Throughout my time at Nielsen, I’ve been part of a team that has tested the viability of around 200 new products and concepts for FMCG clients across a range of categories.
One thing I’ve learned from all of this new product testing is that having a good product is only half the battle in achieving innovation success. There are a number of other strategies that can be used to achieve success in innovation; and not every new product needs to be completely unique to have a positive impact on their category.
A well-defined strategic approach to marketing, distribution and targeting is just as crucial, as well as a clear understanding of where the launch or activation profile of a product fits. At Nielsen, we work with closely with our manufacturer clients to measure whether or not a product will deliver incremental growth with our BASES solution. We can also help them focus on exactly how to support the truly viable initiatives in a way that creates a portfolio win for their brand.

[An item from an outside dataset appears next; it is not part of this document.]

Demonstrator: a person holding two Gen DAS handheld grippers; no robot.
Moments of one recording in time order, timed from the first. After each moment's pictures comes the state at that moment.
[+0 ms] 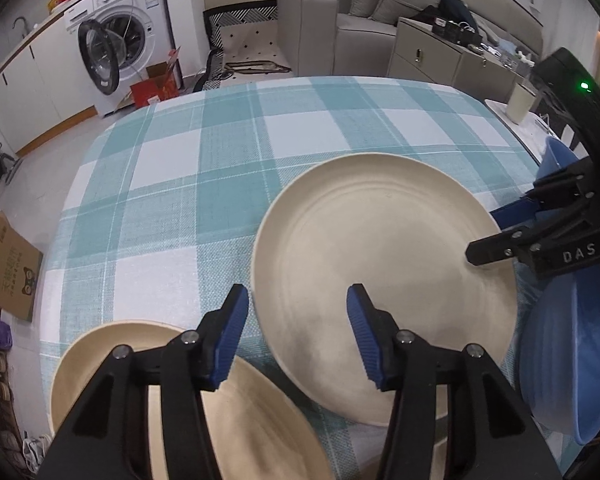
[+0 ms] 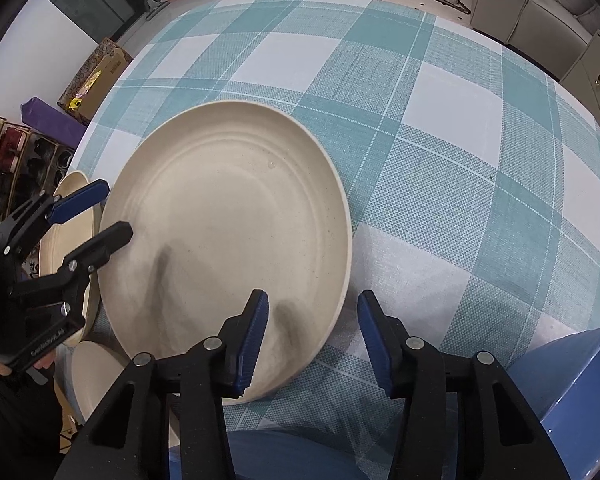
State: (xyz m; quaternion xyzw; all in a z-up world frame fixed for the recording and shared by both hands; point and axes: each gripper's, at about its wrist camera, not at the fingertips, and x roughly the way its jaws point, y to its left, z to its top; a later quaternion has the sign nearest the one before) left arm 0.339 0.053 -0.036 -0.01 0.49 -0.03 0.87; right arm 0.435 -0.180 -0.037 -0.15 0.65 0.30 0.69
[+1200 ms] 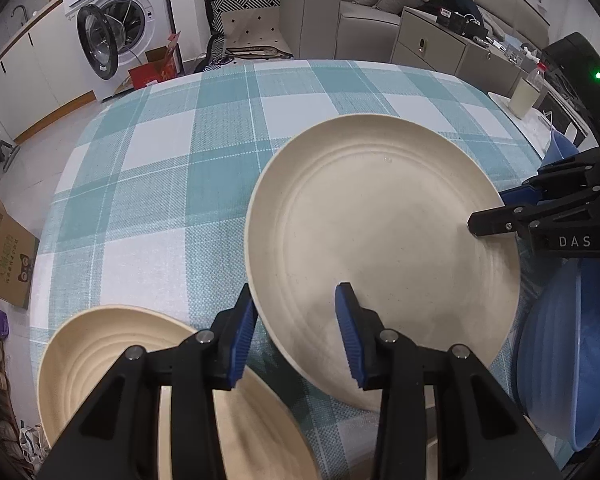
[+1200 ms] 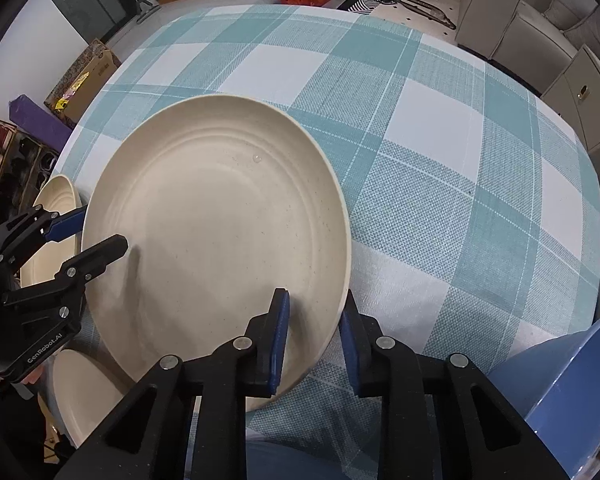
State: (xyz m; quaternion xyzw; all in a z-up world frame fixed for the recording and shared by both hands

MAKE YOUR EXISTING PRODUCT ‘GOOD FOR ME’ AND ‘GOOD FOR WE’
Make it ‘good for me’ (health concerns) and ‘good for we’ (environmental concerns) are two key areas where we have seen successful innovation within existing brand portfolios.
There are many examples of where manufacturers have made product or packaging adjustments or extensions to their existing brands that tap into consumers’ growing concerns around sustainability and the environment. Skincare and personal care brands are increasingly ditching chemicals for locally-made, natural ingredient-based and cruelty-free products. In the UK, vegan and cruelty-free personal care increased 21% over the past three years, while these products in the US grew 40% over the same period.

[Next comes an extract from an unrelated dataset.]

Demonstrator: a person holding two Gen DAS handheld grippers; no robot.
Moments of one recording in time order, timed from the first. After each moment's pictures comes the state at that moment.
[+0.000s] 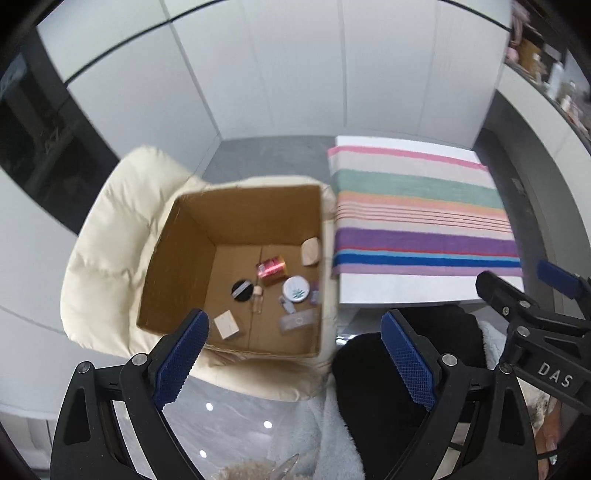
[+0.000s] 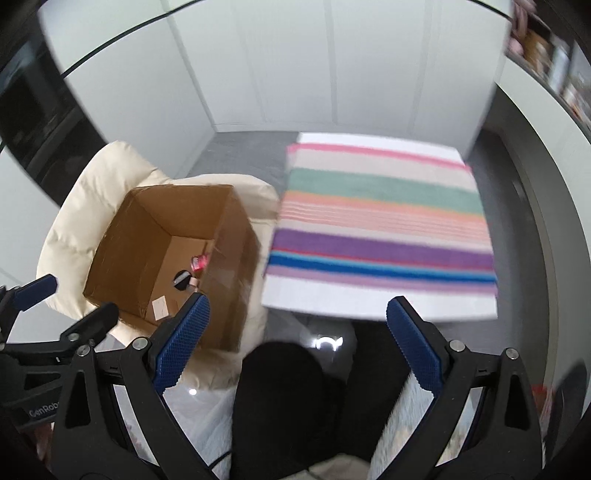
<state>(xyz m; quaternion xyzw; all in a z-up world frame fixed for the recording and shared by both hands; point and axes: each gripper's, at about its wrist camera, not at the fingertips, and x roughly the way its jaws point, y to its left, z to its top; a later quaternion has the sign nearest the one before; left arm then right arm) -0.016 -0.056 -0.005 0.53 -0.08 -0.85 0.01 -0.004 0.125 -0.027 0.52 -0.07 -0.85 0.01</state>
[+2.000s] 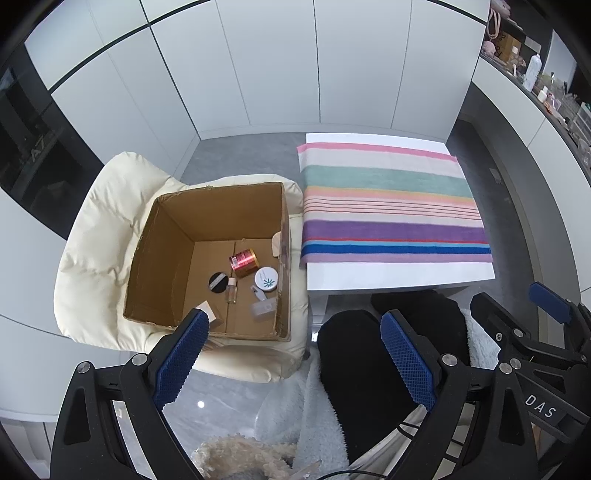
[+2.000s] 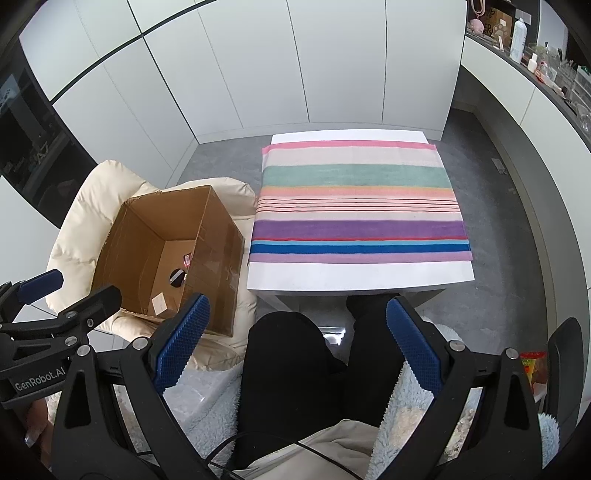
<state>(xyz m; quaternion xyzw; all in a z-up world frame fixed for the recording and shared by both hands) 0.006 -0.030 0.018 0.55 -0.07 -0.84 -0.03 0.055 0.158 -0.003 0.50 -0.11 -0.86 -0.03</state>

In Australia, 74% of consumers say we are not doing enough to protect the environment. Brands that have made strides toward plastic reduction, recycled packaging or reducing food waste have been met with favourable results in a number of grocery categories including eco household products, plant-based meat alternatives and ‘ugly’ fruit and vegetables.
UNDERSTANDING THE KEY REASONS WHY NEW PRODUCTS FAIL
Global BASES metrics have shown that 85% of new product launches fail. According to Nielsen’s 2018 How to Launch more Incremental Innovations Report, there are three major reasons why innovations often fail to deliver incremental growth:
- Lack of action standards for incrementality: Many innovation processes don’t effectively identify the initiatives with the highest incrementality potential until it is too late. The new Activation Profiles framework from BASES incorporates incrementality from an early stage.
- Underestimating cannibalisation from line extensions: Closer-in line extensions can be highly cannibalistic to the brand they’re trying to build upon because they’re so similar to existing products.
- Failure to account for marketing support trade-offs: New product launches draw their funding from their parent brand’s marketing budget. BASES has a dedicated model to help understand true incrementality after taking into account how much the line extension will cannibalise the parent brand due to executional elements (i.e. stolen facings from parent brand, borrowed support, distribution, etc)
While it’s true that not all new product launches are designed to be truly unique or incremental, it’s still risky to overlook their cannibalisation potential. Some cannibalisation and marketing plan reallocation is expected when launching line extensions, but the key to incremental volume is to minimise the effects so that growth can be achieved.
For these reasons, brands should understand the incrementality potential of their new product launches early in the innovation process. This is true even for “small” innovations, such as new flavors, varieties and package sizes, which are frequently overlooked for incrementality assessment because marketers underestimate their potential to impact the parent brand negatively.